[Information supplied — start]

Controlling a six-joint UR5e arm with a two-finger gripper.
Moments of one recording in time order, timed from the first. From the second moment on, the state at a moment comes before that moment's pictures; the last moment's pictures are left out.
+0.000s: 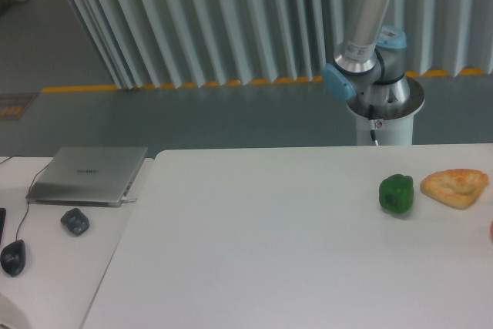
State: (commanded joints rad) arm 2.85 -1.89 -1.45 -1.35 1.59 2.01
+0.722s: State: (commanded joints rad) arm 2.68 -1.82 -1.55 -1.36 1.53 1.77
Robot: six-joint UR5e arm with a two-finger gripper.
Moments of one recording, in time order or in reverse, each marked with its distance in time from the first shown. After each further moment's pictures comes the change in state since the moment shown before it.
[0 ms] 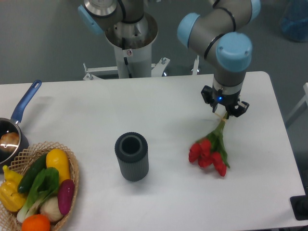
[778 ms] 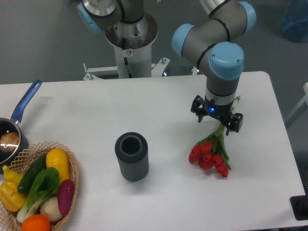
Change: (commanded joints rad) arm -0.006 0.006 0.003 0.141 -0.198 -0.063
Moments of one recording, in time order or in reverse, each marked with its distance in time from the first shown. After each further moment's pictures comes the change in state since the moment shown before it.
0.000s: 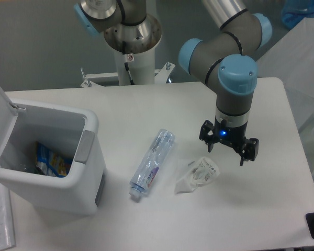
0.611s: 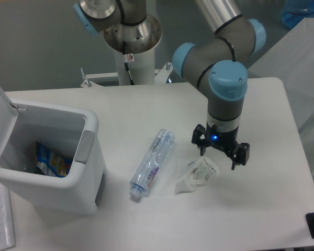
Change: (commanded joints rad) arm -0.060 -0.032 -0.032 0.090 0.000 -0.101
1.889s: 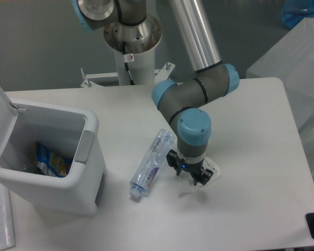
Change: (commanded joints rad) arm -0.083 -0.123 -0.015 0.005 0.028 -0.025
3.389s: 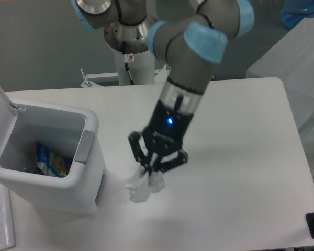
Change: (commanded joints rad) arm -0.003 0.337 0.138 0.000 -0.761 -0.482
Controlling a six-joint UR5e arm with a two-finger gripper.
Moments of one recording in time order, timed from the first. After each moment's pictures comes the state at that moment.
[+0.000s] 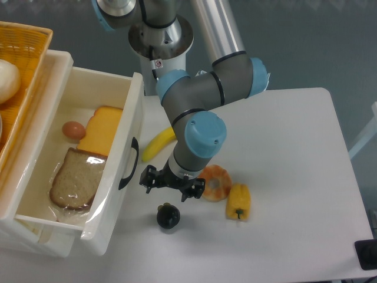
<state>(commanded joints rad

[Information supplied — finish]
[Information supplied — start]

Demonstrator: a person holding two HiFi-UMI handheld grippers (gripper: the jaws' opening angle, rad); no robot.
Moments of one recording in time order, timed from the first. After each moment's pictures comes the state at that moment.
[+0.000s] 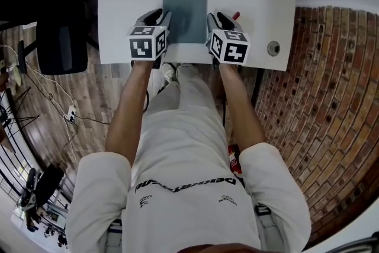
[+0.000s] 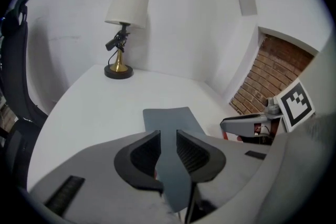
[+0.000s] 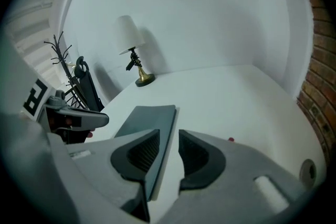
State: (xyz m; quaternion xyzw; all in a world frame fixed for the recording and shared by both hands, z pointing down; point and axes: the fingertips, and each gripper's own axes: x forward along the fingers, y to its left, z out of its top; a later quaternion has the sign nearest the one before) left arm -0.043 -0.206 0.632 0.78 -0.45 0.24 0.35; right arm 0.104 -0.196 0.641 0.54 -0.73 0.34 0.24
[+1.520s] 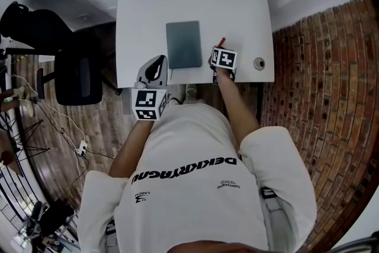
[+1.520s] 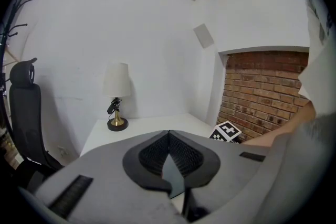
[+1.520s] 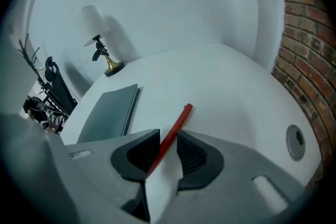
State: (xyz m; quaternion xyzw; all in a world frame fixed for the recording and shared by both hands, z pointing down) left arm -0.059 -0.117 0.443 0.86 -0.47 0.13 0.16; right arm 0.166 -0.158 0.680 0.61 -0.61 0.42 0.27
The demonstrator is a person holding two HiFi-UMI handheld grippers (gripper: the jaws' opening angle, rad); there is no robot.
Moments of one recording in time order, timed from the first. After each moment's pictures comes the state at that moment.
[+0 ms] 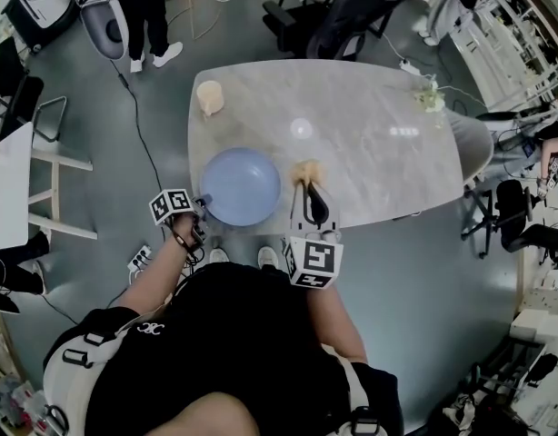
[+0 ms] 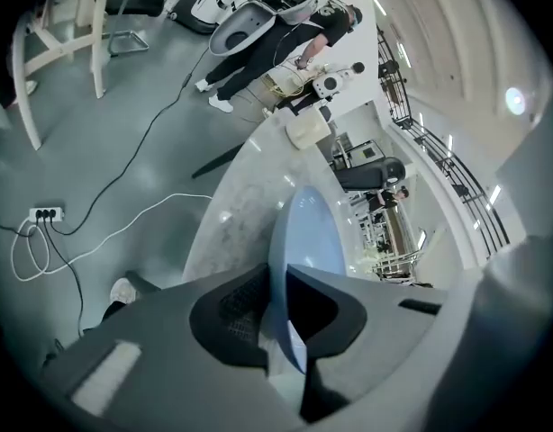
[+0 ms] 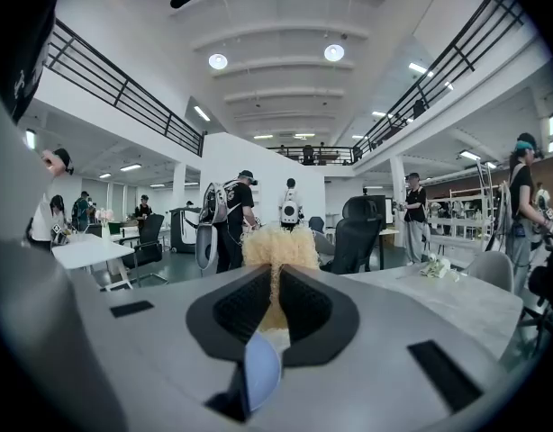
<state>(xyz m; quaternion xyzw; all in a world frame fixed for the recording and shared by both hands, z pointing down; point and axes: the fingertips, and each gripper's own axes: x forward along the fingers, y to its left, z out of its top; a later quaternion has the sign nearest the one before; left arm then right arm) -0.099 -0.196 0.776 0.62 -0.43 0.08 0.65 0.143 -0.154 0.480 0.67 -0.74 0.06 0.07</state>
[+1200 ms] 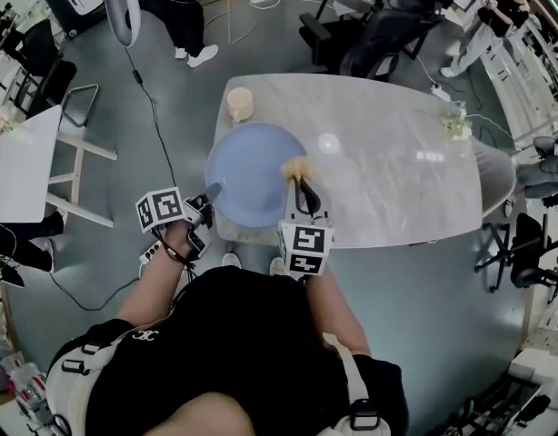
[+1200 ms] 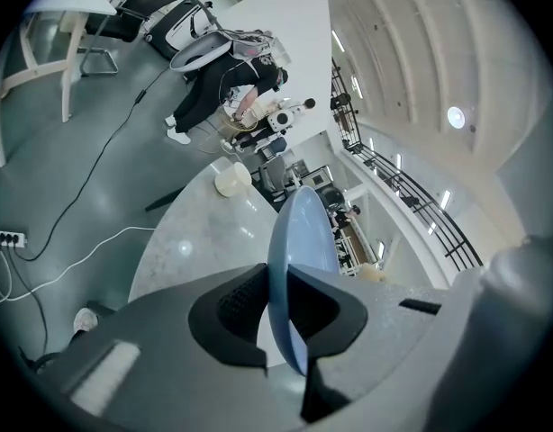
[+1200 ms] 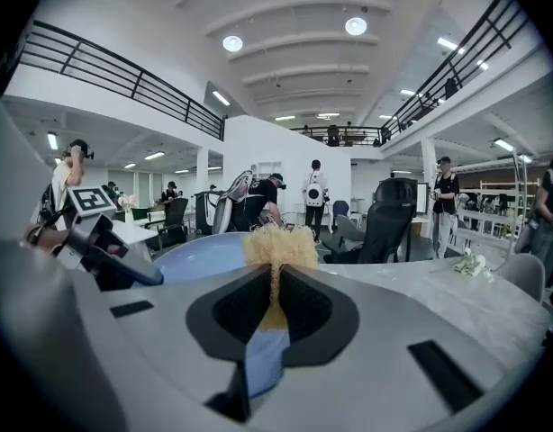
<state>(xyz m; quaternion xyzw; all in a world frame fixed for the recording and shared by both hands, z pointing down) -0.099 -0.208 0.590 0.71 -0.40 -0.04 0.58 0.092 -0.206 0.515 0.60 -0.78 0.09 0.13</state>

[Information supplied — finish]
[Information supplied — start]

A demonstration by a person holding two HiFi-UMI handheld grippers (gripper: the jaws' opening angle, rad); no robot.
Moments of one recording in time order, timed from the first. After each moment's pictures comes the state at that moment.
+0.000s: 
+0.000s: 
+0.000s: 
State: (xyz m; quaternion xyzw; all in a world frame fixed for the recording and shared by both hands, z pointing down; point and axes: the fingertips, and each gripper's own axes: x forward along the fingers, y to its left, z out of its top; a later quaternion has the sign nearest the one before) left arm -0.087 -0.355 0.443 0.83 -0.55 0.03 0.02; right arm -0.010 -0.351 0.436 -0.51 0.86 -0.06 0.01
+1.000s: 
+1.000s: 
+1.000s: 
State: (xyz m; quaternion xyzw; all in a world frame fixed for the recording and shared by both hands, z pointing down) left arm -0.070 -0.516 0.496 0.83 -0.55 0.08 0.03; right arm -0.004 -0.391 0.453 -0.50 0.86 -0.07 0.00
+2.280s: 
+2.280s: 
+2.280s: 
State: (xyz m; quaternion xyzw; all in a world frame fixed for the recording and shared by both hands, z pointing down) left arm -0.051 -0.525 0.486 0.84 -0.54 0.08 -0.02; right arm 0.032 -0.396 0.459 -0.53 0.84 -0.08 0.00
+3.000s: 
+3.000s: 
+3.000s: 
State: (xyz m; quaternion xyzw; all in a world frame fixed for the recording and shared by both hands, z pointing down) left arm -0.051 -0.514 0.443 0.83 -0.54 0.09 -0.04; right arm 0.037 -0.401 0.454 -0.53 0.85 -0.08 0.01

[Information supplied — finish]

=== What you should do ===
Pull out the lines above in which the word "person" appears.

=== Response to the exercise ===
Demonstrator: a person holding two HiFi-UMI handheld grippers (gripper: the jaws' opening angle, rad); no robot.
The demonstrator is a person holding two HiFi-UMI handheld grippers (gripper: the jaws' opening angle, rad); there is no robot.
A demonstration by a person holding two HiFi-UMI handheld grippers (gripper: the jaws' opening angle, rad); no robot.

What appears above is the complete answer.